Could you return all of the data exactly as given?
□ □ □
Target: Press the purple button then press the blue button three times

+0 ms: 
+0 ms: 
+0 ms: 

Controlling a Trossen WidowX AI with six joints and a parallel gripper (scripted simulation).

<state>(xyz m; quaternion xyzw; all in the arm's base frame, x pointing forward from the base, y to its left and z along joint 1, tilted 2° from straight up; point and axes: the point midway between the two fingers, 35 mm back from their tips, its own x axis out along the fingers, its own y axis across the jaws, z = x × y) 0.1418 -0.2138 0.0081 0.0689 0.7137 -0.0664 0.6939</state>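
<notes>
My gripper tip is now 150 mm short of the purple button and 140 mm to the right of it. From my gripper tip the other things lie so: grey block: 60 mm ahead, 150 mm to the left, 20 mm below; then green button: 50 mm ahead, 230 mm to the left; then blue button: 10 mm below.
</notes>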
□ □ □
▸ Solution for this exercise
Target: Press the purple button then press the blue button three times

+0 ms: 
+0 ms: 
+0 ms: 

Controlling a Trossen WidowX AI with six joints and a parallel gripper (scripted simulation).

<state>(xyz m; quaternion xyzw; all in the arm's base frame, x pointing forward from the base, y to its left and z along joint 1, tilted 2° from straight up; point and axes: the point midway between the two fingers, 35 mm back from their tips, its own x axis out along the fingers, its own y axis across the jaws, z = x × y) 0.1418 -0.2138 0.0081 0.0689 0.7137 -0.0664 0.6939</state>
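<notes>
My gripper tip is now 150 mm short of the purple button and 140 mm to the right of it. From my gripper tip the other things lie so: grey block: 60 mm ahead, 150 mm to the left, 20 mm below; then green button: 50 mm ahead, 230 mm to the left; then blue button: 10 mm below.
</notes>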

The work on this exercise is done.